Everybody tells lies. From little porky pies to great big whoppers, to some it’s second nature whilst others struggle to keep it going, or give themselves away with flushed cheeks and stumbled words.

From a very early age we made it very clear to Big One that generally lying was bad. He knows that we’d rather he tell us the truth, irrespective of how bad it is, and he’s a big fan of Peter’s (the one with the sheep and the wolf). Lately he’s been testing us, seeing how far he can take a made up story before shouting “tricked you” and doubling over in laughter.

Whilst on one hand it’s quite cute to hear his elaborate tales of crocodiles pinching biscuits from his brother, we’re also slightly alarmed at how naturally it comes to him. He has perfected his poker face at the tender age of 4, and can remember every detail of his fabrications so they’re consistent. Thankfully he hasn’t yet realised how good he is at it (not something to boast about, I know) but I can already see problems arising.

The other day he said one of his friends at pre-school had threatened to hurt him if he didn’t do something. It took us a good 10 minutes to establish that they had in fact been playing a game not too dissimilar to dares, and the friend in question had said that some people would say that if they were mean and horrible, but for those 10 minutes I began imagining all the awkward conversations I would have to have.

Pre-school are pretty good at controlling their kids, but things do slip under the radar, which is understandable with a room of 30 children. How would I address it with them? Should I mention anything to the boys mum? HOW do you start that sort of conversation? Where would we begin explaining threats and bullying to our little boy? We’ve always tried to explain things to him and give him an answer to any question he may have, but would he understand that the world isn’t as sparkly and shiny as he thinks it is? He’s by no means innocent to the ways of the world, but the purity in everything he does and says is quite refreshing and a joy to see at times.

As adults we understand that sometimes lying can help a situation, keep others from harm, or just simply make lives a little bit easier for ourselves, but it’s a hard thing to get right, and all too often it gets out of control and actually does more harm than good. Even with our years of experience we get it wrong, and often lack the clarity or judgement to deal with it well.

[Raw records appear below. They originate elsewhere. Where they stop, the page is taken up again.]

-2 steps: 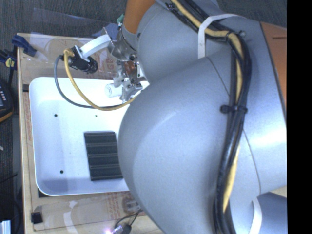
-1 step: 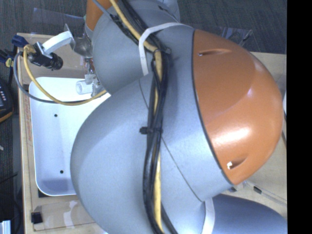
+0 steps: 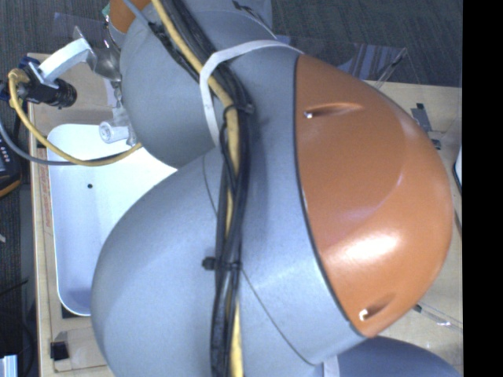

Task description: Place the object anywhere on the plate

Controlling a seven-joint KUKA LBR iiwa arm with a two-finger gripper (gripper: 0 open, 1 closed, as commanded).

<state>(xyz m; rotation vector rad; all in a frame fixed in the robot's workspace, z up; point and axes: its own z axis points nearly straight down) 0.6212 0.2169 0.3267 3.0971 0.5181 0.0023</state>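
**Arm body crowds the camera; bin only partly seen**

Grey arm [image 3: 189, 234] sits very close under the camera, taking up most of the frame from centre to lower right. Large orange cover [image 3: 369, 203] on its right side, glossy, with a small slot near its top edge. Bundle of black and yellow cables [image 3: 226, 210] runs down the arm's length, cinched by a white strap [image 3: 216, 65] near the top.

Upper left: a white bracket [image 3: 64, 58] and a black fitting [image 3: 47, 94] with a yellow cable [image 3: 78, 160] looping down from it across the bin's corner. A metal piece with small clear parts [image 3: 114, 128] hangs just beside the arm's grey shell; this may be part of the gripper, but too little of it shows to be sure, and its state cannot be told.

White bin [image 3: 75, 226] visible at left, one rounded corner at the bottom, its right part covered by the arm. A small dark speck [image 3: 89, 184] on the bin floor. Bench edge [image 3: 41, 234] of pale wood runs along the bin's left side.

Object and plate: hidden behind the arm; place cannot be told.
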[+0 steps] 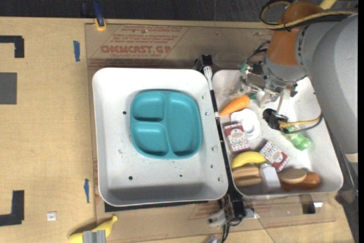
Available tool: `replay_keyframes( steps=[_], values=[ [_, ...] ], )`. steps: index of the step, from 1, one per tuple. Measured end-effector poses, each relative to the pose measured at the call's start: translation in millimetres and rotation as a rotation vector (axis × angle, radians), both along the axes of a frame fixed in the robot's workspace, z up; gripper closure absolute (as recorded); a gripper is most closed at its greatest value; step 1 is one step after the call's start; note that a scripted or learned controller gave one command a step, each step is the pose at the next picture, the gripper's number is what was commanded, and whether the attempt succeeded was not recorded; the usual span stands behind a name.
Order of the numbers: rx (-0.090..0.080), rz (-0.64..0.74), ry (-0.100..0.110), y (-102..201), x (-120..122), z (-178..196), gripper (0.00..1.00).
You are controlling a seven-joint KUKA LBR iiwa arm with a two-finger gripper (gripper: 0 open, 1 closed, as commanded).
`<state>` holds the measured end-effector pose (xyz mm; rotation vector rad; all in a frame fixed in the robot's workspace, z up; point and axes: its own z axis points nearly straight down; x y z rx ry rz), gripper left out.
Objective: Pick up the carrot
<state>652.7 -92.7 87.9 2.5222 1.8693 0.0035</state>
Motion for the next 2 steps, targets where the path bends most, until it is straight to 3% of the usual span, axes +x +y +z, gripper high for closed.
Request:
replay_keyframes(
  steps=[1, 2],
  values=[
    [-0.007, 0.003, -0.006, -2, 2, 13, 1.0],
    [-0.001, -0.154, -0.01, 6, 17, 139, 1.0]
  ],
)
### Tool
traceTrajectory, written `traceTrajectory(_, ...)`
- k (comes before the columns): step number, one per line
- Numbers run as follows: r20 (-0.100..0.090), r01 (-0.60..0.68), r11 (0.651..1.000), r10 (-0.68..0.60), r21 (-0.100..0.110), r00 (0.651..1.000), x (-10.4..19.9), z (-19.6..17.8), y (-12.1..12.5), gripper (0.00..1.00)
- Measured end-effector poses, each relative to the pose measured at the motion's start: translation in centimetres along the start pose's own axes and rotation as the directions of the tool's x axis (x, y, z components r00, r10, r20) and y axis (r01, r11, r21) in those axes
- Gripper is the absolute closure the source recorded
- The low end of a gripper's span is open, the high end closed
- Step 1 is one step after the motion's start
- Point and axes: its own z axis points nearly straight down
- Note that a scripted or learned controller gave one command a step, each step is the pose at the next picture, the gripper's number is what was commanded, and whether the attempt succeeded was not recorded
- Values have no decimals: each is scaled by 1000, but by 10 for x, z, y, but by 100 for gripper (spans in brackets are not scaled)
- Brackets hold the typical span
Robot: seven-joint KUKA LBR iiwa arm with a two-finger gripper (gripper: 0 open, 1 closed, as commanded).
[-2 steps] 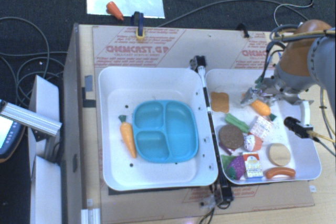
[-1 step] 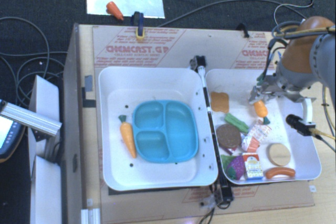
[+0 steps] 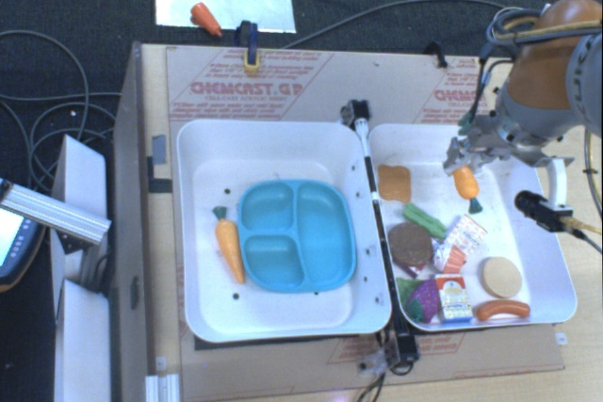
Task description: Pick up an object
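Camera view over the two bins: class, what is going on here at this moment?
A grey KUKA arm reaches in from the right, its gripper over the right bin, at a small toy carrot just below it. Whether the carrot is gripped is unclear. Other toy foods fill that bin, including a sausage. The left bin holds a blue divided plate with a larger carrot beside it.

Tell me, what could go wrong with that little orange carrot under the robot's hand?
The small carrot hangs just below the gripper, over the right bin. How firmly it is gripped can't be seen, so it might slip and drop. Below and nearby lie the toast, a green bean and a wrapped packet; a falling carrot could bounce off them and roll somewhere harder to reach.
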Motion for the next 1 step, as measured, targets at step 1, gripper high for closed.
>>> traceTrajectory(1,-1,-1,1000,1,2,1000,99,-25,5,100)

One might argue that if we just simply told the truth life would be simpler. I for one don’t believe in sugarcoating things (obvs), but there are ways and means of doing that, and actually it’s sometimes quite refreshing to lay your cards on the table and know where you stand amongst people. It’s not easy to do mind, and I often get the “did she really just say that?” face. And yes, I did just say that, but would you rather I spout a load of shyte just to agree with you? Would make me a better person to be around?